All lines of the records below that contain the word "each" must be listed.

--------------------

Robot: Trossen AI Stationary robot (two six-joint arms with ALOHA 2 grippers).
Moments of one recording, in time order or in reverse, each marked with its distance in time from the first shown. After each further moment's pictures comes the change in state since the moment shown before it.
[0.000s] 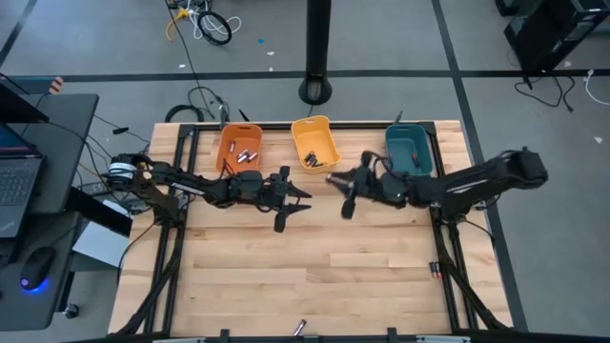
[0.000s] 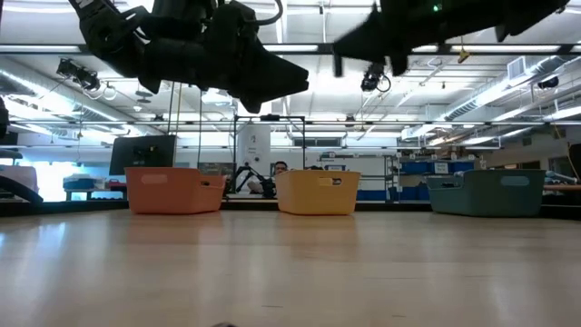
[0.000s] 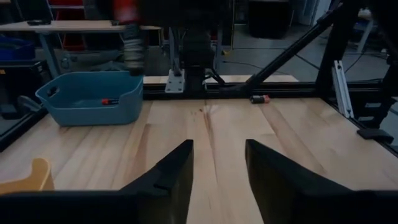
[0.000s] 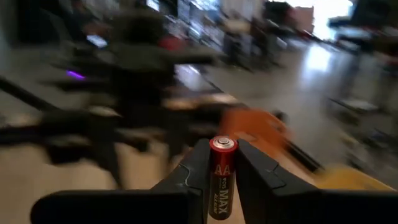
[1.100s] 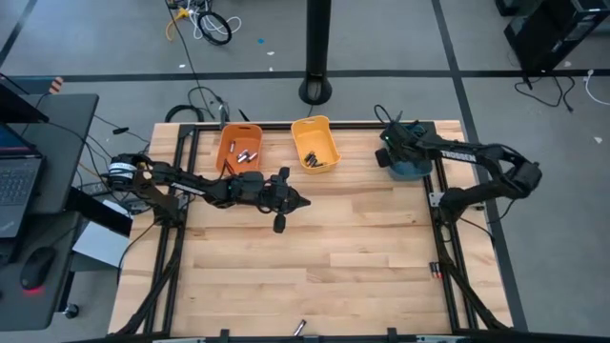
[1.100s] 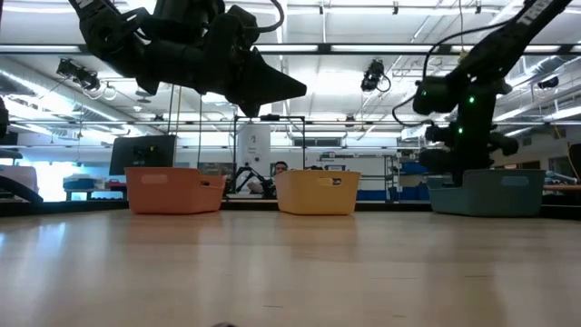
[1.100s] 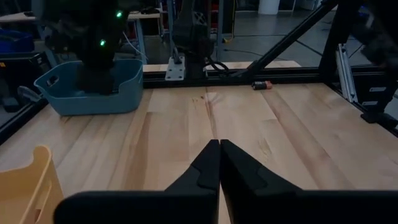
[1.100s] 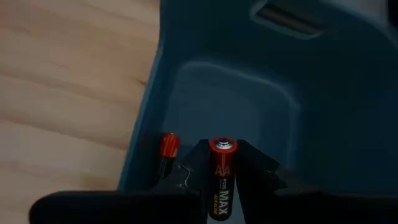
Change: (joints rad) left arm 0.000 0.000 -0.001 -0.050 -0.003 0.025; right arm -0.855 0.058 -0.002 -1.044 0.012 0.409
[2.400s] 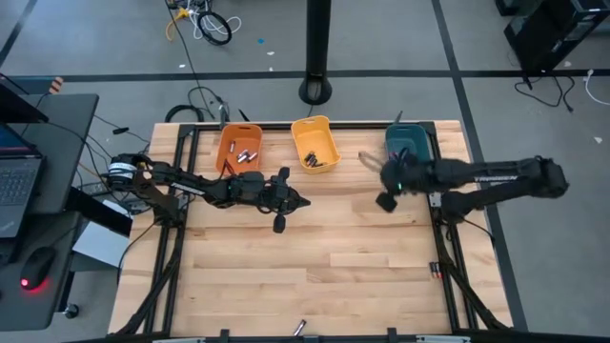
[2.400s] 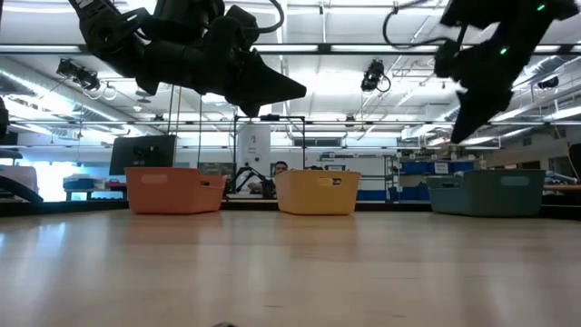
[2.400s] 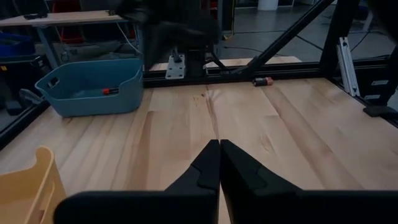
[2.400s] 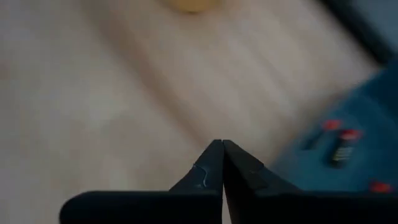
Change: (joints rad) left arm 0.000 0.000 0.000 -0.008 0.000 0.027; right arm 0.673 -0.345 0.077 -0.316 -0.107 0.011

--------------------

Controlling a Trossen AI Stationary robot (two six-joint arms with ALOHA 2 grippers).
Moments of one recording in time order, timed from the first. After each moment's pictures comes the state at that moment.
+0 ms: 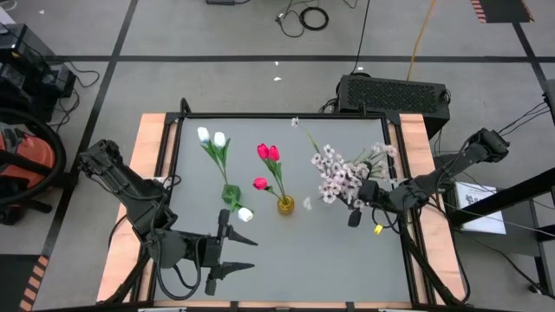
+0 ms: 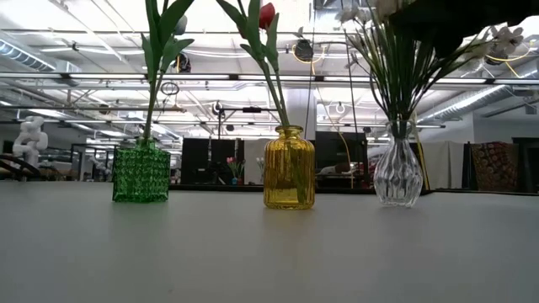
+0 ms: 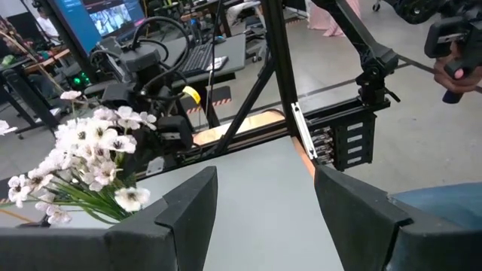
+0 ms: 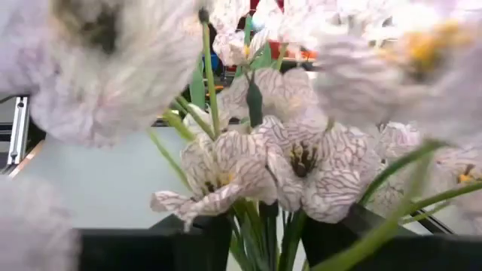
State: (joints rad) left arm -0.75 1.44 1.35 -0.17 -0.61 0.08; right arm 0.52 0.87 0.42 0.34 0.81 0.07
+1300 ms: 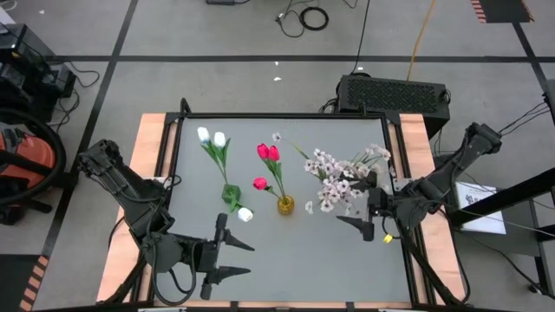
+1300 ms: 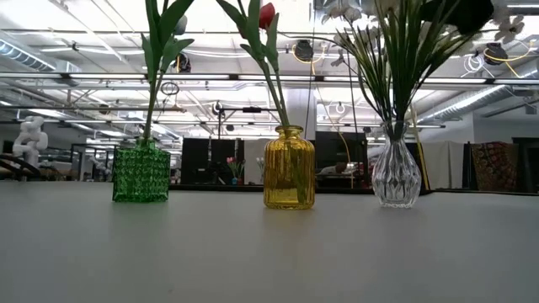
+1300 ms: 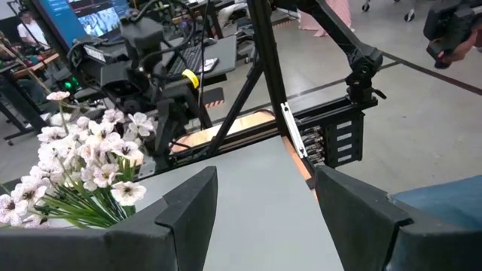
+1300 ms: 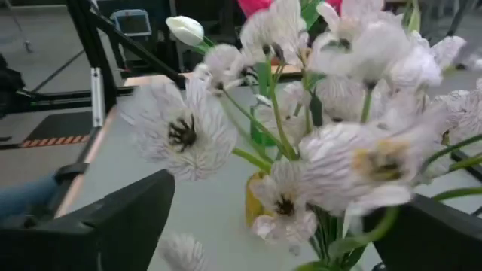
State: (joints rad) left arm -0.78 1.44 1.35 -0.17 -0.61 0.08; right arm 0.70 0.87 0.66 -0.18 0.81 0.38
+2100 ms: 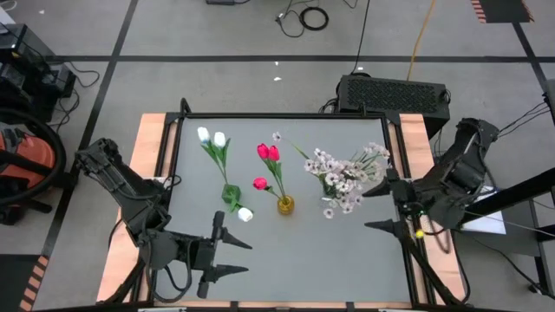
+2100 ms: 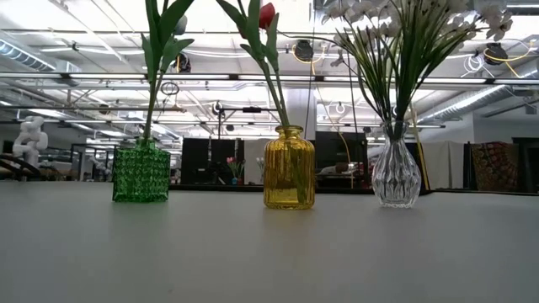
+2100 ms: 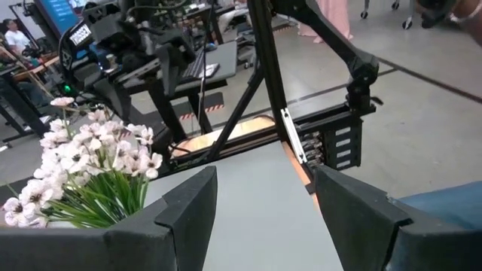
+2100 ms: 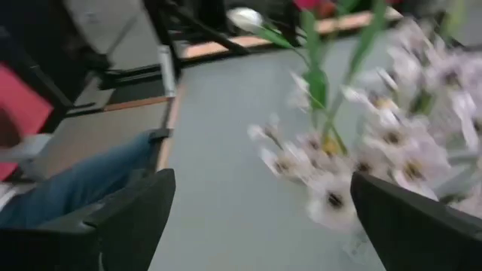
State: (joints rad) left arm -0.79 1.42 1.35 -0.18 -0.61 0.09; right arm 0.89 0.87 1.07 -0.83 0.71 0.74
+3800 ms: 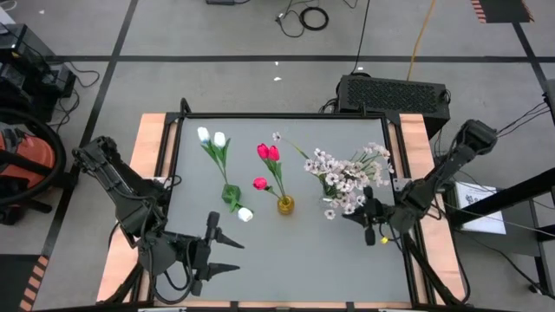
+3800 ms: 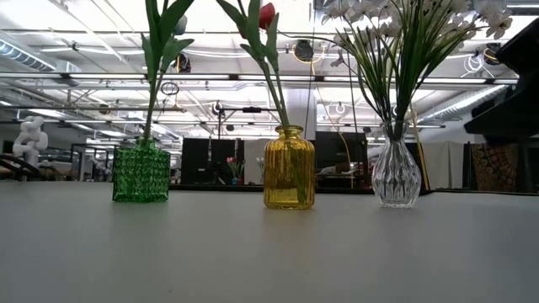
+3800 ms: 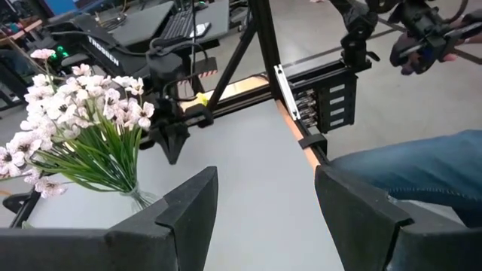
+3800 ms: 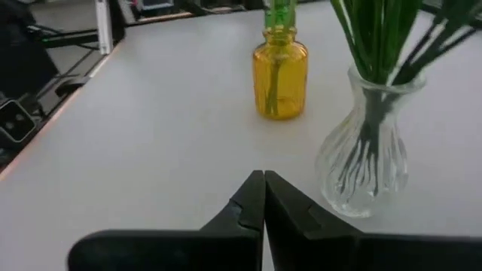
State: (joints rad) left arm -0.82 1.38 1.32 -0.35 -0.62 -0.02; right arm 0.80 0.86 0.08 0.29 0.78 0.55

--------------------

▶ Solution to the problem:
Moments of one recording, in time order or in reverse, each marked with its distance in time from the first shown. After each further moment's pictures comes the change in state since the moment shown before it.
Moments of one recording in time order, timed from the first. After each moment's pictures comes the state at that moment.

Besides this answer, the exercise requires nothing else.